EMU student wins $15,000 for creating art from trash

by Pamela Young, Published May 27, 2011

One man's trash is another man's treasure," is more than just a saying for Livonia native Ryan Bogan, who recently graduated from Eastern Michigan University.


Ryan Bogan describes his artwork created from trash.

Bogan, 23, loves dumpsters and the trash they contain. Aluminum scraps, parts of an electric typewriter, glass vials and hinges are just some of the junk he's found and recycled into award-winning art.

Some people think he's crazy for his passion for junk. That passion, however, has led to something big. As a result of his artistic creativity, Bogan is one of only ten young artists in the United States  - and the only one from Michigan - to win a 2011 Windgate Fellowship from the Center for Craft, Creativity and Design in North Carolina.

The $15,000 award, one of the nation's largest and most competitive art awards, helps outstanding graduating college seniors establish their artistic practice. More than 100 students from 70 universities applied.

"When I heard I won, I didn't believe it at first," said Bogan, who graduated from Eastern Michigan in April 2011 with a degree in jewelry/metalsmith. "Then I started running around the apartment with my roommate, giving a primordial scream."

Ryan seems to have wisdom beyond his years and the potential of being a noteworthy artist, said Gretchen Otto, professor of art, who nominated him, and is an expert metalsmith.

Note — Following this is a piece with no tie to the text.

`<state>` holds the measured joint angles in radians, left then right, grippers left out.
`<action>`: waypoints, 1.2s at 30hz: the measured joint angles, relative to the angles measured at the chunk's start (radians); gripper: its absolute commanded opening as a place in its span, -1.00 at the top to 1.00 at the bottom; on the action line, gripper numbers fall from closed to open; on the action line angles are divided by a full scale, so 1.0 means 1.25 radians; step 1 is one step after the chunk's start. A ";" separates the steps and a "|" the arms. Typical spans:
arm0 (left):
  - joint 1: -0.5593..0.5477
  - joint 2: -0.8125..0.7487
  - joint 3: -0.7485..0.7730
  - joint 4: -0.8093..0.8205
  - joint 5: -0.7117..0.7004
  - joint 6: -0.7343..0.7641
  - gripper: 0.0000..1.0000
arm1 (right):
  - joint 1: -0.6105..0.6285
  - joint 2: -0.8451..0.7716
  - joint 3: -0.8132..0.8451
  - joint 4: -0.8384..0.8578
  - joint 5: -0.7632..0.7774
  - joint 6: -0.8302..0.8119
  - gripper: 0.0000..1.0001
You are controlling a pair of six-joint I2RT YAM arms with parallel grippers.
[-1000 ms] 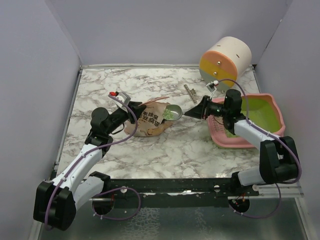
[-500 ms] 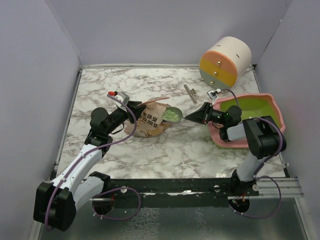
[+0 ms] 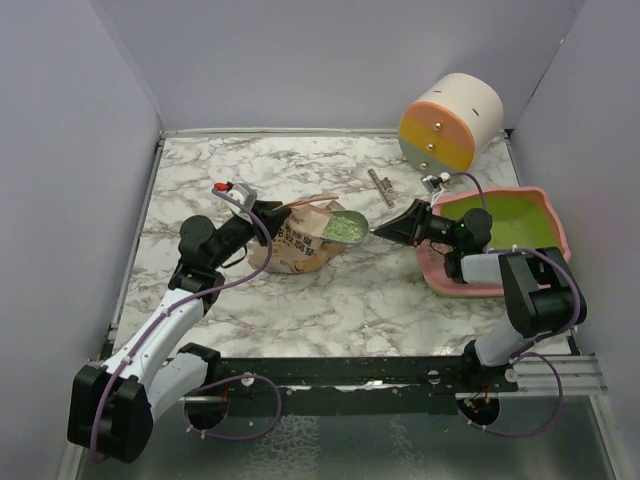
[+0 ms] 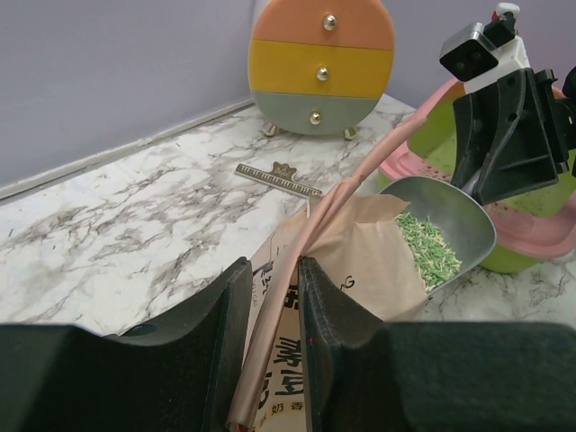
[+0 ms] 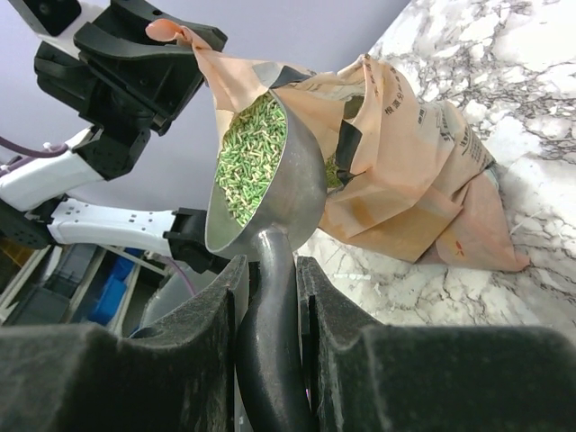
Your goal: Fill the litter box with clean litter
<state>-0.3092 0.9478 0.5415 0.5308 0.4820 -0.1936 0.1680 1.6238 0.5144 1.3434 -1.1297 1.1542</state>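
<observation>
The pink litter box point(image 3: 441, 273) with a lime-green inside stands at the right of the table; its rim point(image 4: 540, 236) also shows in the left wrist view. A tan paper bag point(image 3: 298, 243) lies at centre-left. My left gripper point(image 3: 272, 212) point(image 4: 274, 270) is shut on the bag's upper edge point(image 4: 315, 225) and holds the mouth up. My right gripper point(image 3: 385, 229) point(image 5: 270, 261) is shut on the handle of a silver scoop point(image 3: 347, 226) point(image 5: 292, 193). The scoop hovers at the bag's mouth point(image 5: 351, 117), loaded with clean litter point(image 5: 247, 157) point(image 4: 427, 247), green granules.
A round cream drum point(image 3: 450, 125) point(image 4: 319, 63) with orange, yellow and grey bands stands at the back right, behind the litter box. A small metal strip point(image 3: 380, 186) point(image 4: 279, 177) lies on the marble between bag and drum. Grey walls close in three sides.
The right arm's elbow has swung down and toward the near right, while the loaded scoop stayed at the bag's mouth, shifting slightly right. The left arm has hardly moved.
</observation>
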 measured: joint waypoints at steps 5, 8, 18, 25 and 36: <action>0.001 -0.012 -0.006 0.004 0.000 -0.002 0.41 | -0.025 -0.083 0.051 -0.220 -0.018 -0.113 0.98; 0.002 -0.015 -0.007 0.011 -0.001 -0.003 0.40 | -0.041 -0.133 0.112 -0.392 -0.027 -0.208 0.98; 0.002 -0.032 -0.007 0.031 -0.002 -0.012 0.40 | -0.116 -0.183 0.143 -0.643 -0.044 -0.323 0.98; 0.002 -0.034 -0.007 0.036 -0.003 -0.017 0.40 | -0.157 -0.211 0.107 -0.681 -0.047 -0.326 0.98; 0.005 -0.033 -0.007 0.035 -0.003 -0.021 0.41 | -0.239 -0.260 0.105 -0.735 -0.049 -0.337 0.98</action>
<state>-0.3023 0.9066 0.5327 0.5747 0.4786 -0.2195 -0.1307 1.2984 0.6456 0.4244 -1.1912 0.7330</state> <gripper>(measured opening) 0.299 0.242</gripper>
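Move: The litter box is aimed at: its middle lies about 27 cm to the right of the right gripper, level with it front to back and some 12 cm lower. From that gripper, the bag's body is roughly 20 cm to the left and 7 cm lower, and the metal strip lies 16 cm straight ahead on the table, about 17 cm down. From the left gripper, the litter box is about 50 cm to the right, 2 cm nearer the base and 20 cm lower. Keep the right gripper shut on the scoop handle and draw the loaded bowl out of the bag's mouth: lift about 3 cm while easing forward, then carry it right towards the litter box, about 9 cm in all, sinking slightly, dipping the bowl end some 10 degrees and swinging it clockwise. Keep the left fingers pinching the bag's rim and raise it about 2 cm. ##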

"This is a special honor. Ryan competed against more than one hundred other applicants, many from art schools with national reputations," she said. "His work is strong with a balance between content and craftsmanship. I knew he had a chance for the competition. It's a tribute to EMU's art department to have students work at such a high level of competency."

Although Bogan has always been interested in art, he admits it took time to decide on his specialty.

"I like miniature things and I'm fascinated by worthless things, things that people think are trash," he said. "I can't draw and I tried ceramics. I then had an eye opening moment in Dr. Otto's class. I had fought against things until I found this process and style. My whole work is based on found objects."

Among his works of art are:

  • Minks- those furry animals in real life - fashioned out of copper with beaded hands and bodies fashioned from curlers
  • A collared necklace, inspired by Egyptian art, that features test tubes filled with bright red coral, and porcupine hair and quills from what he describes as road kill
  • Clock parts with pieces of wood and vials designed to be tactile examples of time
  • Glass, brass beads and parts from a Smith Corona electric typewriter form a 30"x 7" piece called Lorraine, in honor of his mother, and
  • A piece, "Ultimate Sacrifice," submitted to the Windgate Fellowship, is made of walnut, aluminum, fly specimens, test tubes, copper, steel pins, a bell jar, brass pins, nickel, and paper among other items.

"Ryan transforms garbage into intricate and beautifully constructed works dealing with religion, community and family," said Otto, who helped him prepare for the fellowship competition.

"My work, "Ultimate Sacrifice" was inspired by my baptism (into the Lutheran church), where I was able to join many faiths together ..." Bogan said. "It was a year of reflection of who I was and where I came from. I wanted there to be a different view on an important event to many, but also be relatable to different faiths."

One of Bogan's pieces earned first place in Eastern Michigan's 2010 Undergraduate Juried Exhibition, and he presented his work at EMU's prestigious 2011 Undergraduate Symposium, which features scholarly research and creative activities by undergraduate students.

When he's not fashioning art pieces or digging through dumpsters, Bogan enjoys volunteering at Elwell Elementary School in Belleville, showing children there is "more to art than dead 19th century white men, where their work goes to two extremes -either idealized or crazy modern art." 

"A lot of it is ignored," he said. "Art tells a story. It's an expression of yourself and you can give viewers a positive expression. Kids can then see how to relate to art more than buying it at Michael's (a craft chain)."

Bogan, who currently lives in Ypsilanti, plans to use his award to buy tools needed to set up a functioning studio, and to attend several workshops in Maine and Ireland. He and his friends also dream of establishing an Ypsilanti network of artists as a way of pooling resources.